What to produce: From the first record to the last, write each one out again exactly.
━━━━
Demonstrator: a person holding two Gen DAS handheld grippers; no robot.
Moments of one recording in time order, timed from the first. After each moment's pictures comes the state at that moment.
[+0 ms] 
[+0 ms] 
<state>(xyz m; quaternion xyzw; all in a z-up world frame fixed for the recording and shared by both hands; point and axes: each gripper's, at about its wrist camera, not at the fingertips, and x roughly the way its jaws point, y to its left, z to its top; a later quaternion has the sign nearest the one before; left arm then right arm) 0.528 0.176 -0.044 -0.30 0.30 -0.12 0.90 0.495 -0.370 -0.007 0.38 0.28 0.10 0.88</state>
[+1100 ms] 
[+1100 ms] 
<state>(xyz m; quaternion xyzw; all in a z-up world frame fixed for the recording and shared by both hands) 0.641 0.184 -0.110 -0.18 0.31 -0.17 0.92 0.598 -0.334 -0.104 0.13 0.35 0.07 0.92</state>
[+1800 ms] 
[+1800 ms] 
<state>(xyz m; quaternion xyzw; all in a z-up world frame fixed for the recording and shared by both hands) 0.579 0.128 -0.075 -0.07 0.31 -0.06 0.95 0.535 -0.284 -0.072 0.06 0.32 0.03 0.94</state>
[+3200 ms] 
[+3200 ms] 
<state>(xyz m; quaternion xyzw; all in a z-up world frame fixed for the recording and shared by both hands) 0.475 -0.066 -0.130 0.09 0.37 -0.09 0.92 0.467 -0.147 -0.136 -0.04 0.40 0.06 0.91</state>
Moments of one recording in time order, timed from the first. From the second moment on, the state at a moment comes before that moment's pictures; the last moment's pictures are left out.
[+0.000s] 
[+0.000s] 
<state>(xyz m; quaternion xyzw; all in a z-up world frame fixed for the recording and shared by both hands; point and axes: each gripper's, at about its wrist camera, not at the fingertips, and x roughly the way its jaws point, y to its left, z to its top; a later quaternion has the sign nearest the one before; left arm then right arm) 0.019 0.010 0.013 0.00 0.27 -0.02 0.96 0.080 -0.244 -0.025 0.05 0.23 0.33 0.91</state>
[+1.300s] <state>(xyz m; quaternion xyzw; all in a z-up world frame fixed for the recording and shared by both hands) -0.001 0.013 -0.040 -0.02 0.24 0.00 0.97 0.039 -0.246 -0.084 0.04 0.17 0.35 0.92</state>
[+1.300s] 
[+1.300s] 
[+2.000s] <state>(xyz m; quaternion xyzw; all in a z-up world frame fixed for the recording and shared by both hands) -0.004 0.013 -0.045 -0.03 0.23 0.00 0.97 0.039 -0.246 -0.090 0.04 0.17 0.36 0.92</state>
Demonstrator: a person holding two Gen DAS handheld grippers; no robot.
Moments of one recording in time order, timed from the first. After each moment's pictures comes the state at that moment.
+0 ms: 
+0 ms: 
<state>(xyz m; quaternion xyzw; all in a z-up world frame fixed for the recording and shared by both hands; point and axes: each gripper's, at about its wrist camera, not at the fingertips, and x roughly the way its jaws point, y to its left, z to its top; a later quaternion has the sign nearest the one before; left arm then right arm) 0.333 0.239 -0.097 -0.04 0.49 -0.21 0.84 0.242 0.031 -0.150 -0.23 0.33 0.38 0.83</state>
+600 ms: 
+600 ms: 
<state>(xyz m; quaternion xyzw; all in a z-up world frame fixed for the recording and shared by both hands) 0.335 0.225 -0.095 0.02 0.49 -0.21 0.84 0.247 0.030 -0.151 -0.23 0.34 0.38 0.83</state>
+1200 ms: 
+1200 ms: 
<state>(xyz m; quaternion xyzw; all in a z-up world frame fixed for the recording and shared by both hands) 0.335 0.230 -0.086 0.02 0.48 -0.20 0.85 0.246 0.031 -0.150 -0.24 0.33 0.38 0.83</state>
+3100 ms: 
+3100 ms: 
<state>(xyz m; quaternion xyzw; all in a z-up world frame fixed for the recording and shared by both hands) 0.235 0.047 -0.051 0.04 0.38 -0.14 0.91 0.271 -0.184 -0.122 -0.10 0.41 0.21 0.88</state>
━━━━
Written solution:
Demonstrator: a person holding two Gen DAS handheld grippers; no robot.
Moments of one recording in time order, timed from the first. After each moment's pictures comes the state at that moment.
[+0 ms] 
[+0 ms] 
<state>(xyz m; quaternion xyzw; all in a z-up world frame fixed for the recording and shared by both hands; point and axes: each gripper's, at about its wrist camera, not at the fingertips, and x roughly the way its jaws point, y to its left, z to its top; a later quaternion has the sign nearest the one before; left arm then right arm) 0.528 0.176 -0.044 -0.30 0.30 -0.12 0.90 0.495 -0.370 -0.007 0.38 0.28 0.10 0.88</state>
[+1100 ms] 
[+1100 ms] 
<state>(xyz m; quaternion xyzw; all in a z-up world frame fixed for the recording and shared by both hands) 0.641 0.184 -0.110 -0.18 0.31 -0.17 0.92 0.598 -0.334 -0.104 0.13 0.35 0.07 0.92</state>
[+1800 ms] 
[+1800 ms] 
<state>(xyz m; quaternion xyzw; all in a z-up world frame fixed for the recording and shared by both hands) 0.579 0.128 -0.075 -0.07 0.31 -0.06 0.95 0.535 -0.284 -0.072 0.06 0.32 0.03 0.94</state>
[+3200 ms] 
[+3200 ms] 
<state>(xyz m; quaternion xyzw; all in a z-up world frame fixed for the recording and shared by both hands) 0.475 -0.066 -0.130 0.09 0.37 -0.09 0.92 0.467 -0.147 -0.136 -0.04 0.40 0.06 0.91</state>
Moments of one recording in time order, timed from the first. From the second moment on, the state at a moment comes before that moment's pictures; the last moment's pictures are left out.
[+0.000s] 
[+0.000s] 
<state>(xyz m; quaternion xyzw; all in a z-up world frame fixed for the recording and shared by both hands; point and axes: each gripper's, at about its wrist camera, not at the fingertips, and x roughly the way its jaws point, y to its left, z to its top; a later quaternion has the sign nearest the one before; left arm then right arm) 0.019 0.010 0.013 0.00 0.27 -0.02 0.96 0.080 -0.244 -0.025 0.05 0.23 0.33 0.91</state>
[+1.300s] <state>(xyz m; quaternion xyzw; all in a z-up world frame fixed for the recording and shared by both hands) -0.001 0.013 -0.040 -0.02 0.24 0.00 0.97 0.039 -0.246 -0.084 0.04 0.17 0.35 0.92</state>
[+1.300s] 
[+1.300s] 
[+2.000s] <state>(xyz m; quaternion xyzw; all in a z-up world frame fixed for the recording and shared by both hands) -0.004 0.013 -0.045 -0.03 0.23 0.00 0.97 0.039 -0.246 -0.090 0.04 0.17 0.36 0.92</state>
Demonstrator: a person holding two Gen DAS handheld grippers; no robot.
Moments of one recording in time order, timed from the first. After each moment's pictures comes the state at that moment.
+0 ms: 
+0 ms: 
<state>(xyz m; quaternion xyzw; all in a z-up world frame fixed for the recording and shared by both hands; point and axes: each gripper's, at about its wrist camera, not at the fingertips, and x roughly the way its jaws point, y to its left, z to its top; a later quaternion has the sign nearest the one before; left arm then right arm) 0.333 0.239 -0.097 -0.04 0.49 -0.21 0.84 0.242 0.031 -0.150 -0.23 0.33 0.38 0.83</state>
+600 ms: 
+600 ms: 
<state>(xyz m; quaternion xyzw; all in a z-up world frame fixed for the recording and shared by both hands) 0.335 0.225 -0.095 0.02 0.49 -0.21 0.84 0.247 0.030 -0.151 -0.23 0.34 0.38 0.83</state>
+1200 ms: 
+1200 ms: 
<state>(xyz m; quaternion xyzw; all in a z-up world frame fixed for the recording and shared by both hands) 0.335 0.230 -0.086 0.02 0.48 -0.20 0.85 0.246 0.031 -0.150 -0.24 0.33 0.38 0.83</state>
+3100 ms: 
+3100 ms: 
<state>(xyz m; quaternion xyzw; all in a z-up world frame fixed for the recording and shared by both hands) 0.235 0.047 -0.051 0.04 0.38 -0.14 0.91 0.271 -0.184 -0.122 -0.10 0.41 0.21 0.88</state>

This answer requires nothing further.